The relation between violence and the ideological power of the state may be glimpsed in the way Othello justifies himself, in his last speech, as a good Venetian: he boasts of killing someone. Not Desdemona—that, he now agrees, was bad—but "a malignant and a turban'd Turk," who "Beat a Venetian, and traduc'd the state." Othello says he "took by the throat the circumcised dog, / And smote him thus" (5.2.352–57). And so, upon this recollection, Othello stabs himself, recognizing himself, for the last time, as an outsider, a discredit to the social order he has been persuaded to respect. Innumerable critics discuss Othello's suicide, but I haven't noticed them worrying about the murdered Turk. Being malignant, circumcised, and wearing a turban into the bargain, he seems not to require the sensitive attention of literary critics in Britain and North America.
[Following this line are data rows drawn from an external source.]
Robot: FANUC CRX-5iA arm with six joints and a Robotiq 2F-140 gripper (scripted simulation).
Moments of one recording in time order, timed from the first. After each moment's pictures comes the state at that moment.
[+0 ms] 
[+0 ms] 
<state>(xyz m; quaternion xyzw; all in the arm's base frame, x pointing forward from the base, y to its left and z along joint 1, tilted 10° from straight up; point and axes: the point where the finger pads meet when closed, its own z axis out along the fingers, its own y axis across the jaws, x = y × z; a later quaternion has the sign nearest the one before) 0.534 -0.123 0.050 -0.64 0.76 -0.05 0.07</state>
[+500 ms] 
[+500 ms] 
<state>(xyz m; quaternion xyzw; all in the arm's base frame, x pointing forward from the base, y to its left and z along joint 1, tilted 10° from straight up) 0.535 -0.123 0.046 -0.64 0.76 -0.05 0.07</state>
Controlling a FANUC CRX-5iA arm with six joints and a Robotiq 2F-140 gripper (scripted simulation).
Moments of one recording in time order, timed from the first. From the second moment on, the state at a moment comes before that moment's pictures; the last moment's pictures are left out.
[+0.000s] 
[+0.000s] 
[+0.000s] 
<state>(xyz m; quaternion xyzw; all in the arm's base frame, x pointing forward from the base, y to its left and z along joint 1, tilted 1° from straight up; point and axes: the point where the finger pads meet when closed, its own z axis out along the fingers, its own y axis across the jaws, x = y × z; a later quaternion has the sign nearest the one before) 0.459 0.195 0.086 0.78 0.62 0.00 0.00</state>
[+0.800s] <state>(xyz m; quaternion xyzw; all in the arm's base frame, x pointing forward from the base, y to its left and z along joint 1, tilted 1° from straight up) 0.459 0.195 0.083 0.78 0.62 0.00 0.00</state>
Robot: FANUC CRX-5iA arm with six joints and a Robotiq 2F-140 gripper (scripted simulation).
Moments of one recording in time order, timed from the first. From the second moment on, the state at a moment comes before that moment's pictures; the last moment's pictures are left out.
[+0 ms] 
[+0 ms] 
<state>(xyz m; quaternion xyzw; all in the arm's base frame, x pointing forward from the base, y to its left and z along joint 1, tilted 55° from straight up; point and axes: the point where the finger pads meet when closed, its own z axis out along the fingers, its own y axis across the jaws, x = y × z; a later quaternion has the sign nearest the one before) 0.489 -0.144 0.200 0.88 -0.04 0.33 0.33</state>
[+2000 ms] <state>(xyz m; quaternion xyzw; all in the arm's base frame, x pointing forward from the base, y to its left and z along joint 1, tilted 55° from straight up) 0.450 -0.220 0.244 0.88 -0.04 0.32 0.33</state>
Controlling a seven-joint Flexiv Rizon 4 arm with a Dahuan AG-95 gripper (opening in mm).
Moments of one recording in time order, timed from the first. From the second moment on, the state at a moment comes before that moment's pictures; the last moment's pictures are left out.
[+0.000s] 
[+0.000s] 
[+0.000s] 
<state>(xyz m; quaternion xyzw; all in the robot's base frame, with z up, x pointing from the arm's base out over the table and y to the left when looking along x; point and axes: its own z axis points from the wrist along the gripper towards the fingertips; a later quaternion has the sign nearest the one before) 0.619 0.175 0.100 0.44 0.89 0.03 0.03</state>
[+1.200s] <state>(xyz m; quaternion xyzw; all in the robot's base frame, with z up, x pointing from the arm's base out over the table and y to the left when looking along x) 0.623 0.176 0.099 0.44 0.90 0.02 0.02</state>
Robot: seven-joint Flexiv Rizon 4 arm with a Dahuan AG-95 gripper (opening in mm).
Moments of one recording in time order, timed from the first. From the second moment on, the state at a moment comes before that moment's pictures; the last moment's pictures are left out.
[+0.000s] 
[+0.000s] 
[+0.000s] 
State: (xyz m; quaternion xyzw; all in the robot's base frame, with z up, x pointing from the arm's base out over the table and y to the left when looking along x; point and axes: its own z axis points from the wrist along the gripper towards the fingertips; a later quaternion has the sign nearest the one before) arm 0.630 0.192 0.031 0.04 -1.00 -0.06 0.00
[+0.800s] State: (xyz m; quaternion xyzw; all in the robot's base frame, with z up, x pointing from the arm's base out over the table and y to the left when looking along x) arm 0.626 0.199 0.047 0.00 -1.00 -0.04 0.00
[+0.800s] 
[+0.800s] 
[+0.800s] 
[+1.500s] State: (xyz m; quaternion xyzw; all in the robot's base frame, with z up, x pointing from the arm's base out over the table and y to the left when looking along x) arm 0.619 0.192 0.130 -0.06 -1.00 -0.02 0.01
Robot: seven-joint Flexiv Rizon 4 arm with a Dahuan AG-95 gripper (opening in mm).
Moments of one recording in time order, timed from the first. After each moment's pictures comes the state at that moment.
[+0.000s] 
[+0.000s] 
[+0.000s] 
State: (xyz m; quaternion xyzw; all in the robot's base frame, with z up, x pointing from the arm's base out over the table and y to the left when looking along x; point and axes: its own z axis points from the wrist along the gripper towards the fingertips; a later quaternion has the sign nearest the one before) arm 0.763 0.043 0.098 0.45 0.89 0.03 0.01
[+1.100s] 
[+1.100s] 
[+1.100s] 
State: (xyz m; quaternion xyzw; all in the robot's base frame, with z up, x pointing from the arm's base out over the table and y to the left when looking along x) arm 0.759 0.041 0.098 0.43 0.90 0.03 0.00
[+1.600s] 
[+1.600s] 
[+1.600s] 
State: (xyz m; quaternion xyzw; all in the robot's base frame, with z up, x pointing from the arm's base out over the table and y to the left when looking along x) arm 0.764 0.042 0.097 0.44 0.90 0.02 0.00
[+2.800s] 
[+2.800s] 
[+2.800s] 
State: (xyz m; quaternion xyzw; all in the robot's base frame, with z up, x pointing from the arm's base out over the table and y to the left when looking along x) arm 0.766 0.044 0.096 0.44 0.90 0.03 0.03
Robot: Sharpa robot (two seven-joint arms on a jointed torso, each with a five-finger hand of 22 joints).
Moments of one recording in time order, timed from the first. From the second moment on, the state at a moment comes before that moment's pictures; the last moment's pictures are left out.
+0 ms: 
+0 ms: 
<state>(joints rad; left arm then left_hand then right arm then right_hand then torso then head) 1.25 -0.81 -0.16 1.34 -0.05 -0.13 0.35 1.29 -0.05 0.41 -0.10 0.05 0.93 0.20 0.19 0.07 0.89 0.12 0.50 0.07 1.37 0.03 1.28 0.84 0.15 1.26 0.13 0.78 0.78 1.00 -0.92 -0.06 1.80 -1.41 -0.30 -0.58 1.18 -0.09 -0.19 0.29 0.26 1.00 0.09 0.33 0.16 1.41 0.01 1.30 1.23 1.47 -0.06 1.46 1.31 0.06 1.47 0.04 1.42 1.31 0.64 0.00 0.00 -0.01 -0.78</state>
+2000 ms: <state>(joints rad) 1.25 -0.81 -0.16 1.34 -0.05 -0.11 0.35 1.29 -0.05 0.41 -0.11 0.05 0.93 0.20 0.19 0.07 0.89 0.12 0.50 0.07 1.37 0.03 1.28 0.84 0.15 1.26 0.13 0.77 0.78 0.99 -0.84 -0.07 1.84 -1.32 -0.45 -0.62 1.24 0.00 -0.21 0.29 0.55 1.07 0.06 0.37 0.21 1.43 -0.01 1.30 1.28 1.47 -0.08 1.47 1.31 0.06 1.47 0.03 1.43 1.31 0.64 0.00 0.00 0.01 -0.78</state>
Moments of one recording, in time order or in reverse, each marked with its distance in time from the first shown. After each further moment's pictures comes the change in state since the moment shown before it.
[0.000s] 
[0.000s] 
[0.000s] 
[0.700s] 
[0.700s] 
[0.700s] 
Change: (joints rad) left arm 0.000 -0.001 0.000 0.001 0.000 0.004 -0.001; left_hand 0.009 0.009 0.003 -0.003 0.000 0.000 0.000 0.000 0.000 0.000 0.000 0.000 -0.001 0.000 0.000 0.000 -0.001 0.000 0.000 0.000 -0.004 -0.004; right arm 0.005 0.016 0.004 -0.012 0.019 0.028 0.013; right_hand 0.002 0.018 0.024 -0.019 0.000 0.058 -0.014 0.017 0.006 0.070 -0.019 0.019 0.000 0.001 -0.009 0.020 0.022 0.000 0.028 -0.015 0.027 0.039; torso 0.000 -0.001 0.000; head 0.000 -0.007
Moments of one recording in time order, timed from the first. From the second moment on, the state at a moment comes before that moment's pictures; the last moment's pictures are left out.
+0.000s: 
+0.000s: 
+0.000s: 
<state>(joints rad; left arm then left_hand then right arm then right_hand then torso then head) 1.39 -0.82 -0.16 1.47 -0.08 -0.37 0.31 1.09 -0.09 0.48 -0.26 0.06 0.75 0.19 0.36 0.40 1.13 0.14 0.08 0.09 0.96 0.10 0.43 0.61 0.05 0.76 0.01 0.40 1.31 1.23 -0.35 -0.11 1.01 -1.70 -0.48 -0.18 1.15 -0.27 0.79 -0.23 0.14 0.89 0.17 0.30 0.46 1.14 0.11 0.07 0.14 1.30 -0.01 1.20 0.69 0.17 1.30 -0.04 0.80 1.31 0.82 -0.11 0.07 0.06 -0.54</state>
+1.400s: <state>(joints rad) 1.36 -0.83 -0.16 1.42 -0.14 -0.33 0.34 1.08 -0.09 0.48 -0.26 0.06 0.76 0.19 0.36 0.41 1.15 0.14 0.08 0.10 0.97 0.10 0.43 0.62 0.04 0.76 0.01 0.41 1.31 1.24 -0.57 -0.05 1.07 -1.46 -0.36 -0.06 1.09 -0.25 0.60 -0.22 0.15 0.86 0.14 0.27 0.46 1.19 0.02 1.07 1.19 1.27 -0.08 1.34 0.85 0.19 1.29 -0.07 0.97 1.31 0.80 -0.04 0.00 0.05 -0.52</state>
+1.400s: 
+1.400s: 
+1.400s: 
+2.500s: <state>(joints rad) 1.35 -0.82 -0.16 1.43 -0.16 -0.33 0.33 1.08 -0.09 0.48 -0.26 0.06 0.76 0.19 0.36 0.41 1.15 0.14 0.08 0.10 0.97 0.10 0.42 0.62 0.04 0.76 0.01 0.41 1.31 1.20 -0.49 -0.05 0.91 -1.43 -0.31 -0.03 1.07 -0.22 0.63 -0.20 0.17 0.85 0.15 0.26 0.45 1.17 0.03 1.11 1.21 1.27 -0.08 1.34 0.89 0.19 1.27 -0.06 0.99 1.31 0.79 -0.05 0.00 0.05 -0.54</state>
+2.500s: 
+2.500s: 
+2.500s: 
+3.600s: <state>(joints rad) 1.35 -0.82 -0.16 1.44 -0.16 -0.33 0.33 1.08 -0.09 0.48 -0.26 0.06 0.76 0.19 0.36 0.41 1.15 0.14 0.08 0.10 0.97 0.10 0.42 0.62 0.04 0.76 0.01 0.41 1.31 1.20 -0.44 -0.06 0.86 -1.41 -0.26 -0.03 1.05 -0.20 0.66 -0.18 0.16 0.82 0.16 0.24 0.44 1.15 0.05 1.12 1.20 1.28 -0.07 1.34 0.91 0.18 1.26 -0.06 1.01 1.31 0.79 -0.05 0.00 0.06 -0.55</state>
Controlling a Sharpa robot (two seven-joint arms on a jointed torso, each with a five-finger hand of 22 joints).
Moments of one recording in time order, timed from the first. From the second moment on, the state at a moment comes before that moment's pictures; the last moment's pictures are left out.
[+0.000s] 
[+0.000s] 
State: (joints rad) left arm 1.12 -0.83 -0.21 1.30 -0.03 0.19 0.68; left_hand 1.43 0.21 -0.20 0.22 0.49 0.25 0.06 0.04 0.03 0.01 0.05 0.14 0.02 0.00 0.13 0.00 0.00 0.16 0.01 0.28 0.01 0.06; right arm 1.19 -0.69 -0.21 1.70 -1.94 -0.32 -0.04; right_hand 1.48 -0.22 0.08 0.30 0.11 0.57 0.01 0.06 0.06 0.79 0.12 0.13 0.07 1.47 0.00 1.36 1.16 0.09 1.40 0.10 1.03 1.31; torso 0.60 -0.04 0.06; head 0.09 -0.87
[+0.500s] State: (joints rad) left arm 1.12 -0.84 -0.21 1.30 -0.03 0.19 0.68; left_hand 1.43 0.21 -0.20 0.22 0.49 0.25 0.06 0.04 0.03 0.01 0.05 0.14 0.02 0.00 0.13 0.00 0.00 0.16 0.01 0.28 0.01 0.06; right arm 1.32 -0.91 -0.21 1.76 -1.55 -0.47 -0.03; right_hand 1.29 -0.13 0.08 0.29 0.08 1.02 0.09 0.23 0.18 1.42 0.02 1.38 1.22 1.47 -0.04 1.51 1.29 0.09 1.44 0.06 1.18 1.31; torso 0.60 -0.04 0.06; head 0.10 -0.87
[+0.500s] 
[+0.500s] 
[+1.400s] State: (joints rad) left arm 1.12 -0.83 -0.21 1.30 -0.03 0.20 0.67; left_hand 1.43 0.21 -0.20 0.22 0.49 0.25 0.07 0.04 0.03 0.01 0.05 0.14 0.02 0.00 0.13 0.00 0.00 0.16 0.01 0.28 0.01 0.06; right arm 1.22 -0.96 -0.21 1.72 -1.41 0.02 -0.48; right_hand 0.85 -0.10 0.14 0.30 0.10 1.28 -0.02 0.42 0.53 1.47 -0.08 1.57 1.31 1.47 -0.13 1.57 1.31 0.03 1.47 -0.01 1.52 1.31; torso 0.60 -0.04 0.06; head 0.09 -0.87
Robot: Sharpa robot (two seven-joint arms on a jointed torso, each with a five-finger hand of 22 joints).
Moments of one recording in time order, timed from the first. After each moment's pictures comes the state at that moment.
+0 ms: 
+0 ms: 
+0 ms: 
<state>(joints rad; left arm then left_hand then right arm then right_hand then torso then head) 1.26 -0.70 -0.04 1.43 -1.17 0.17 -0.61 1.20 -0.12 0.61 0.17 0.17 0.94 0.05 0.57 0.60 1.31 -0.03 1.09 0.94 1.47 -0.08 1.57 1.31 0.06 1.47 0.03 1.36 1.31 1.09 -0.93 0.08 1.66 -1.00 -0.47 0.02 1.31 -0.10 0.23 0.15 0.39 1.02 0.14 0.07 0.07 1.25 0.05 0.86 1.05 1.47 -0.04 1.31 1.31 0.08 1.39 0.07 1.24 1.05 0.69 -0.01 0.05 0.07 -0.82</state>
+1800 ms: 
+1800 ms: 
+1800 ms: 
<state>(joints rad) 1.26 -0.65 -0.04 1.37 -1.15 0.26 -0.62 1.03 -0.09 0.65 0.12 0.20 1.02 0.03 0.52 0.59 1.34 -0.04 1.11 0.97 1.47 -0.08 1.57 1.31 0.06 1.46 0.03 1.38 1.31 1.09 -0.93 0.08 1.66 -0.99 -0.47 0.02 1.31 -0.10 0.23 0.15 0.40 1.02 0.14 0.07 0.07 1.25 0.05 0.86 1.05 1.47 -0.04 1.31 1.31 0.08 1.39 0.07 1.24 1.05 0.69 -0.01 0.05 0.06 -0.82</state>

The character critic might take this reported murder as a last-minute revelation of Othello's long-standing propensity to desperate violence when people say things he doesn't like. But the violence here is not Othello's alone, any more than Venetian racism and sexism are particular to individuals. Othello's murder of the Turk is the kind of thing the Venetian state likes—or so we must assume, since Othello is in good standing in Venice as a state servant, and presents the story to enhance his credit. "He was great of heart," Cassio enthuses (5.2.362), pleased that he has found something to retrieve his respect for Othello. In respect of murdering state enemies, at least, he was a good citizen.
It is a definition of the state, almost, that it claims a monopoly of legitimate violence, and the exercise of that violence is justified through stories about the barbarity of those who are constituted as its demonized others. For the Venetians, as for the Elizabethans, the
Turks were among the barbarians.[10] In actuality, in most states that we know of, the civilized and the barbaric are not very different from each other; that is why maintaining the distinction is such a constant ideological task. It is not altogether Othello's personal achievement, or his personal failure, therefore, when he kills himself declaring, with respect to the Turk, that he "smote him thus." Othello becomes a good subject once more by accepting within himself the state's distinction between civilized and barbaric. This "explains" how he has come to murder Desdemona: it was the barbarian beneath, or rather in, the skin. And when he kills himself it is even better, because he eradicates the intolerable confusion of finding both the citizen and the alien in the same body. Othello's particular circumstances bring into visibility, for those who want to see, the violence upon which the state and its civilization rest.